▸ PROBLEM TO SOLVE:
Only an exact repetition of every entry counts as the answer.

==== DATA IN THIS EXERCISE

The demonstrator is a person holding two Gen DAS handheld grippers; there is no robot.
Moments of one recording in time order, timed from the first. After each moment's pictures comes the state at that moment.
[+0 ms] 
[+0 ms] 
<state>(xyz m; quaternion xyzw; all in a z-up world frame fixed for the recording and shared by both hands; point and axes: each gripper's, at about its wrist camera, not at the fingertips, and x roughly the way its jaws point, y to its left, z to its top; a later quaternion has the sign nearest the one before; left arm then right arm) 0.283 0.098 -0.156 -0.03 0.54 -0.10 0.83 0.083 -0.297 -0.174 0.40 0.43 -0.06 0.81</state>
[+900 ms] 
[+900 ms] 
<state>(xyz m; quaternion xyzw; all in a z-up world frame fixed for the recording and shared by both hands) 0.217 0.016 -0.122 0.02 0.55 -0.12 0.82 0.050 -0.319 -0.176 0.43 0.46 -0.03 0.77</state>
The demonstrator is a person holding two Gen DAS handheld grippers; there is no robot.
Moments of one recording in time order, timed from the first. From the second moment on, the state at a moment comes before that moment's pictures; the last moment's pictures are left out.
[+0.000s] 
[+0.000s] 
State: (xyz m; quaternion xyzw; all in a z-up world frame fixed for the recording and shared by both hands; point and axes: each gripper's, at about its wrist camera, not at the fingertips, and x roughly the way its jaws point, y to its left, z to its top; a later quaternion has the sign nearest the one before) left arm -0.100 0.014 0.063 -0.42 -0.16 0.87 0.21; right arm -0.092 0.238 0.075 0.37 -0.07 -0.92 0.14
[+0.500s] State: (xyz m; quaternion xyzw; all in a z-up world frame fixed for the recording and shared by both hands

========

▸ SOLUTION TO THIS PROBLEM:
The demonstrator is a person holding two Gen DAS handheld grippers; there is no robot.
Moments of one recording in time order, timed from the first. After each moment's pictures comes the state at that moment.
[+0 ms] 
[+0 ms] 
<state>(xyz m; quaternion xyzw; all in a z-up world frame fixed for the recording and shared by both hands; point and axes: each gripper's, at about its wrist camera, not at the fingertips, and x roughly the way its jaws point, y to its left, z to its top; a later quaternion has the sign nearest the one before; left arm then right arm) 0.283 0.098 -0.156 -0.03 0.54 -0.10 0.83 0.083 -0.297 -0.174 0.40 0.43 -0.06 0.81</state>
[+900 ms] 
[+900 ms] 
<state>(xyz m; quaternion xyzw; all in a z-up world frame fixed for the recording and shared by both hands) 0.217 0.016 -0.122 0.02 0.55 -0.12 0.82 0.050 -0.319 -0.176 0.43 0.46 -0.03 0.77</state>
The demonstrator is a person holding two Gen DAS handheld grippers; there is no robot.
Moments of one recording in time order, timed from the first. From the second moment on, the state at a moment comes before that moment's pictures; the last moment's pictures are left out.
[+0.000s] 
[+0.000s] 
State: (xyz m; quaternion xyzw; all in a z-up world frame fixed for the recording and shared by both hands; point and axes: each gripper's, at about its wrist camera, not at the fingertips, and x roughly the way its jaws point, y to its left, z to its top; a later quaternion has the sign nearest the one before) left arm -0.100 0.014 0.063 -0.42 -0.16 0.87 0.21; right arm -0.092 0.238 0.075 0.37 -0.07 -0.92 0.14
[+0.500s] State: (xyz m; quaternion xyzw; all in a z-up world frame fixed for the recording and shared by both hands

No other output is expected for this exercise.